(Dataset items)
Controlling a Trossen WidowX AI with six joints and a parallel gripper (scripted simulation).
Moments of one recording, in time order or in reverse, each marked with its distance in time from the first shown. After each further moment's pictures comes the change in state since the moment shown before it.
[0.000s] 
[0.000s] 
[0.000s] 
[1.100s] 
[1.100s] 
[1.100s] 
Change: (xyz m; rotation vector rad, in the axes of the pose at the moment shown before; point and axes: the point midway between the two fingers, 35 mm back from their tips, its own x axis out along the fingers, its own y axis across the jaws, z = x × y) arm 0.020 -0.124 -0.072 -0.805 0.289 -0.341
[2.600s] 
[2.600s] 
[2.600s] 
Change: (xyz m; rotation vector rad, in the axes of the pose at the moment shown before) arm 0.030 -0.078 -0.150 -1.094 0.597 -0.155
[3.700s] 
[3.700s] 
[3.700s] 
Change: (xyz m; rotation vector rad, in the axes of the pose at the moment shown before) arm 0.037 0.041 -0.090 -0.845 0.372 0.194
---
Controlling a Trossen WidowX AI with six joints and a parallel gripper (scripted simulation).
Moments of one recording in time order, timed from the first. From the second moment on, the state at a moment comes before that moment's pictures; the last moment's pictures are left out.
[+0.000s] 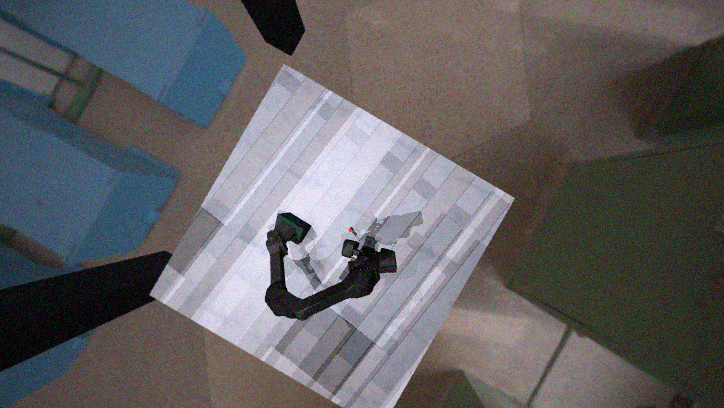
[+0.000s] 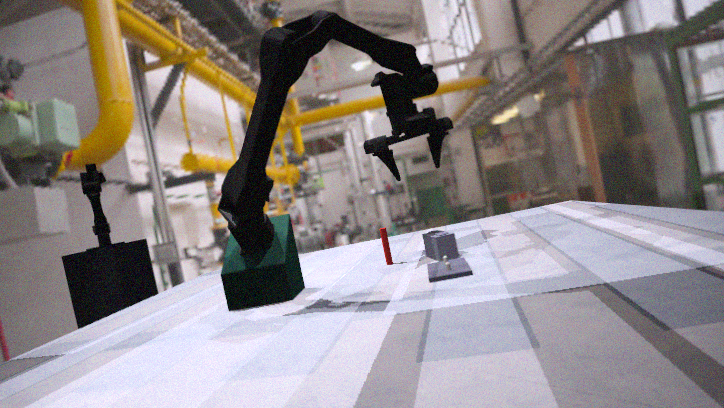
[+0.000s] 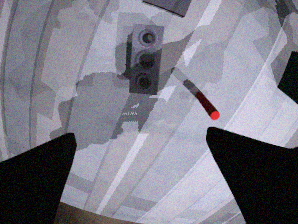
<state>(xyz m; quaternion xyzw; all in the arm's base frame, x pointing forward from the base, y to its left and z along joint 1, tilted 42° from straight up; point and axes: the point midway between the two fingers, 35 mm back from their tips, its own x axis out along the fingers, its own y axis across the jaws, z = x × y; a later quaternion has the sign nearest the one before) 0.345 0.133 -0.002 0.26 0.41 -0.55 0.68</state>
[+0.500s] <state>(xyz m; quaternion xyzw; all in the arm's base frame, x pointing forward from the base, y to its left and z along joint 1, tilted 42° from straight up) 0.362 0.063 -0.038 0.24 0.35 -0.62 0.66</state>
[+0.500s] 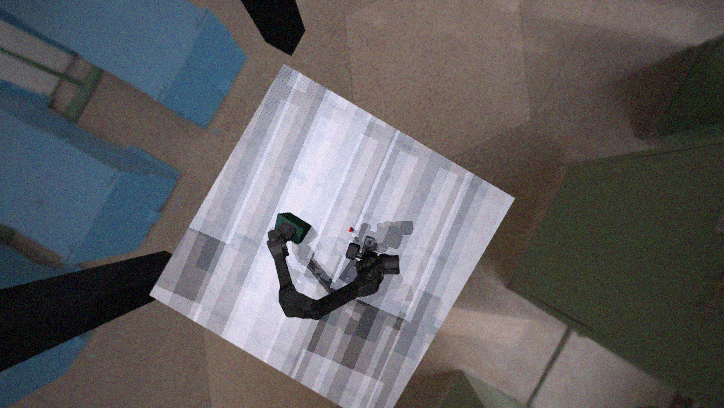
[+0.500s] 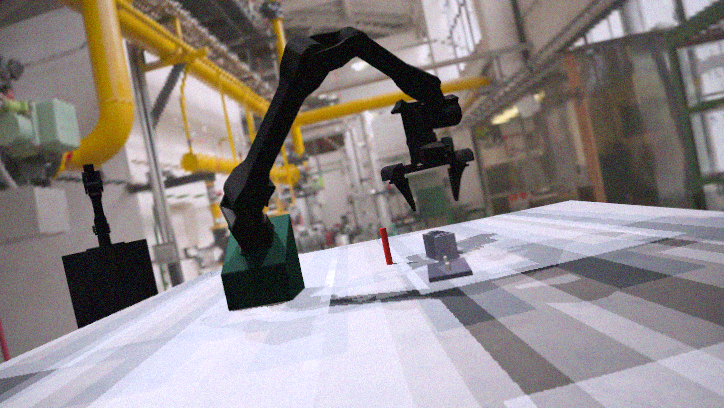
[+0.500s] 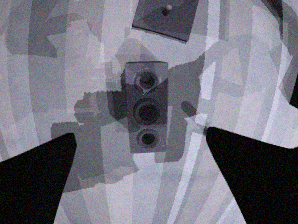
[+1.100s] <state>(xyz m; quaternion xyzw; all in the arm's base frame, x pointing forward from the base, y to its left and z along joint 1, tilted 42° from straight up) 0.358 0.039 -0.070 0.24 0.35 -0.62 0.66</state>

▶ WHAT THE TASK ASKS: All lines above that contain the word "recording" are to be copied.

▶ REPLY:
Moments of one recording, in time order or in reverse, each marked with its distance in time from the first shown. After each further moment's pictures comes the change in state since the moment shown before it.
Moments of one recording in time order, timed from the first. From the second moment on, the state at a moment comes before that moment's pictures; the last moment's pictures are left out.

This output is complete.